TASK INSTRUCTIONS –
Every record must appear in the response exactly as given.

INFORMATION GIVEN –
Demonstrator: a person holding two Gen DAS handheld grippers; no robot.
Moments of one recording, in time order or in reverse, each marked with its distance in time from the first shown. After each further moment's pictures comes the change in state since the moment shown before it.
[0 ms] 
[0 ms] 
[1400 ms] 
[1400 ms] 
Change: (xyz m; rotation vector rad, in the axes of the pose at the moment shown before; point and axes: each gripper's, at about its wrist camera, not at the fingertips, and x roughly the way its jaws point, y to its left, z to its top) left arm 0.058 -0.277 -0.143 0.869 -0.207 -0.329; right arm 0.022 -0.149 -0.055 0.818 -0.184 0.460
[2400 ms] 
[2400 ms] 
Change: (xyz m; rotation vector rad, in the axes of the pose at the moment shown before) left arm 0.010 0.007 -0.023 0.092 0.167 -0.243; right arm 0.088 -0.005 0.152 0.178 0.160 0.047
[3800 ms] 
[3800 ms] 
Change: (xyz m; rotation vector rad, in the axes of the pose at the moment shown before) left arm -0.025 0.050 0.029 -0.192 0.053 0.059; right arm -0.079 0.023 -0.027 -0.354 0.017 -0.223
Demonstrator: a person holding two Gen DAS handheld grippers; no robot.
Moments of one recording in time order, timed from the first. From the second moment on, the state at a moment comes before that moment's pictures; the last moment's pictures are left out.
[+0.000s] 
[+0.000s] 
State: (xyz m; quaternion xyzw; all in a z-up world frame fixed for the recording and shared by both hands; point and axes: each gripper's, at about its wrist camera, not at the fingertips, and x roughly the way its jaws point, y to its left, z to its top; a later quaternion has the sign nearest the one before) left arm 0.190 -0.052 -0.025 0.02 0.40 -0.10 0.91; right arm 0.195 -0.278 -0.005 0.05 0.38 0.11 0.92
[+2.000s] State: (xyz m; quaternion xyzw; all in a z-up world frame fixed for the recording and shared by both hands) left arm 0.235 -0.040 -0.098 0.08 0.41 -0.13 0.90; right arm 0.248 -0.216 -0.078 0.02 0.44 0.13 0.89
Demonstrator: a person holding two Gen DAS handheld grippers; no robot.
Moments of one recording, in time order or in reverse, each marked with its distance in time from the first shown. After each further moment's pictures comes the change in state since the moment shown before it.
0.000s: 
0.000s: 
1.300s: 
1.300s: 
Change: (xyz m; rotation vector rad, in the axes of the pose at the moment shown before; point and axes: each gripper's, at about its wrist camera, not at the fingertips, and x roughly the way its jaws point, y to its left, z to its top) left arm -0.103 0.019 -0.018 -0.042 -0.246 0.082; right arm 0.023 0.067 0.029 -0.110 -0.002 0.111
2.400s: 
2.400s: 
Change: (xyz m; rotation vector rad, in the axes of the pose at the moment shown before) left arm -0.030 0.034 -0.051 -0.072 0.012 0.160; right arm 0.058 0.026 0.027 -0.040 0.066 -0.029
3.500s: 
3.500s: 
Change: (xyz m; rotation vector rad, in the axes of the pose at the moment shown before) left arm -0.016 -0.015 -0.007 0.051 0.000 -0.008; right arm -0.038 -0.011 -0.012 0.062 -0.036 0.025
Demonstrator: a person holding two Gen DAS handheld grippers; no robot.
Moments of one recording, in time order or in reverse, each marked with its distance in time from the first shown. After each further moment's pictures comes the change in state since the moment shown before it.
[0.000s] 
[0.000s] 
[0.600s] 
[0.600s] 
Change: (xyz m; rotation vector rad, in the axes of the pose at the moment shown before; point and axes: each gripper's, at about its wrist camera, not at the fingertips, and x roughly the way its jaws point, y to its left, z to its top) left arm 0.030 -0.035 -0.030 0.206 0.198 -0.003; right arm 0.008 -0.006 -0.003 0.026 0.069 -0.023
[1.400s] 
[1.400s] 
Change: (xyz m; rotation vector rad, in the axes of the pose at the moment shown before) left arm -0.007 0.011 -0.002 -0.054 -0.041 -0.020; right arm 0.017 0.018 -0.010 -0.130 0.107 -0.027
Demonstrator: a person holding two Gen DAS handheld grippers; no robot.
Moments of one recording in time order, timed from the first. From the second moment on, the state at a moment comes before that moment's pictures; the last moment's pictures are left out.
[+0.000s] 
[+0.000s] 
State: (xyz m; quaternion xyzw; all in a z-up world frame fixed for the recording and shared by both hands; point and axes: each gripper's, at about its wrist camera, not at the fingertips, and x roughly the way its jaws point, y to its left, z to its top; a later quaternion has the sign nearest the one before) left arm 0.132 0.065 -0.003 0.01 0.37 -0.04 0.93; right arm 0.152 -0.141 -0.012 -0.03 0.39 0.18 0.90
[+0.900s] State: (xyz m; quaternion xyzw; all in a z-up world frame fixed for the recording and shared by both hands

EXERCISE SOLUTION –
Demonstrator: a person holding two Gen DAS handheld grippers; no robot.
Moments of one recording, in time order or in reverse, each marked with its distance in time from the first shown. After each further moment's pictures comes the change in state since the moment shown before it.
[0 ms] 
[0 ms] 
[1400 ms] 
[1400 ms] 
Change: (xyz m; rotation vector rad, in the axes of the pose at the moment shown before; point and axes: each gripper's, at about its wrist camera, not at the fingertips, and x roughly the way its jaws point, y to its left, z to its top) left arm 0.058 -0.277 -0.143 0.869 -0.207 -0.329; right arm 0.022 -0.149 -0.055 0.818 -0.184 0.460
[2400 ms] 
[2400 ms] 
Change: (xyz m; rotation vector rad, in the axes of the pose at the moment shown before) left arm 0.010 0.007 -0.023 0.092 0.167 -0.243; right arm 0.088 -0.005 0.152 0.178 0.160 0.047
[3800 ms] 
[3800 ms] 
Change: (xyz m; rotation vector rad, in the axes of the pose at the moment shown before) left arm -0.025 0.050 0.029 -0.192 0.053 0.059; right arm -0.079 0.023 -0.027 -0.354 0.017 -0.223
Demonstrator: a person holding two Gen DAS handheld grippers; no robot.
Moments of one recording in time order, timed from the first. From the second moment on, the state at a moment comes before that moment's pictures; the last moment's pictures are left out.
[+0.000s] 
[+0.000s] 
State: (xyz m; quaternion xyzw; all in a z-up world frame fixed for the recording and shared by both hands; point and axes: each gripper's, at about its wrist camera, not at the fingertips, and x roughly the way its jaws point, y to its left, z to its top; a later quaternion has the sign nearest the one before) left arm 0.190 -0.052 -0.025 0.02 0.40 -0.10 0.91; right arm 0.195 -0.278 -0.005 0.05 0.38 0.11 0.92
[+2.000s] State: (xyz m; quaternion xyzw; all in a z-up world frame fixed for the recording and shared by both hands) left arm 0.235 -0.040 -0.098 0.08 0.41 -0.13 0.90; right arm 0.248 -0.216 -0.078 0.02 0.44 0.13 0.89
Demonstrator: a person holding two Gen DAS handheld grippers; no robot.
Moments of one recording, in time order or in reverse, each marked with its distance in time from the first shown. After each further moment's pictures comes the change in state since the moment shown before it.
0.000s: 
0.000s: 
1.300s: 
1.300s: 
Change: (xyz m; rotation vector rad, in the axes of the pose at the moment shown before; point and axes: each gripper's, at about its wrist camera, not at the fingertips, and x roughly the way its jaws point, y to its left, z to its top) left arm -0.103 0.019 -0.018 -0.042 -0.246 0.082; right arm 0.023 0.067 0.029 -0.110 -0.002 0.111
2.400s: 
2.400s: 
Change: (xyz m; rotation vector rad, in the axes of the pose at the moment shown before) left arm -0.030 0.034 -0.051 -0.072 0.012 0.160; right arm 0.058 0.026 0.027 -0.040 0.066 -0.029
3.500s: 
3.500s: 
Change: (xyz m; rotation vector rad, in the axes of the pose at the moment shown before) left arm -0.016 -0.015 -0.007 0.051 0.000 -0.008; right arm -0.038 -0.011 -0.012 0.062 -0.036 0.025
Demonstrator: a person holding two Gen DAS handheld grippers; no robot.
Moments of one recording, in time order or in reverse, each marked with its distance in time from the first shown. After each further moment's pictures comes the change in state since the moment shown before it.
[0.000s] 
[0.000s] 
[0.600s] 
[0.600s] 
Change: (xyz m; rotation vector rad, in the axes of the pose at the moment shown before; point and axes: each gripper's, at about its wrist camera, not at the fingertips, and x roughly the way its jaws point, y to its left, z to its top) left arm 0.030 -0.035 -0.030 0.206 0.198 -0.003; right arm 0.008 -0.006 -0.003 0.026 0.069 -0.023
[1.400s] 
[1.400s] 
Change: (xyz m; rotation vector rad, in the axes of the pose at the moment shown before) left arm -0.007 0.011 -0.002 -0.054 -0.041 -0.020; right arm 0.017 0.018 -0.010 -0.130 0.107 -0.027
Demonstrator: a person holding two Gen DAS handheld grippers; no robot.
Moments of one recording in time order, timed from the first. From the second moment on, the state at a moment comes before that moment's pictures; the last moment's pictures are left out.
[+0.000s] 
[+0.000s] 
State: (xyz m; quaternion xyzw; all in a z-up world frame fixed for the recording and shared by both hands; point and axes: each gripper's, at about its wrist camera, not at the fingertips, and x roughly the way its jaws point, y to its left, z to its top; a later quaternion has the sign nearest the one before) left arm 0.132 0.065 -0.003 0.01 0.37 -0.04 0.93; right arm 0.152 -0.141 -0.012 -0.03 0.39 0.18 0.90
[+0.900s] State: (xyz m; quaternion xyzw; all in a z-up world frame fixed for the recording and shared by both hands

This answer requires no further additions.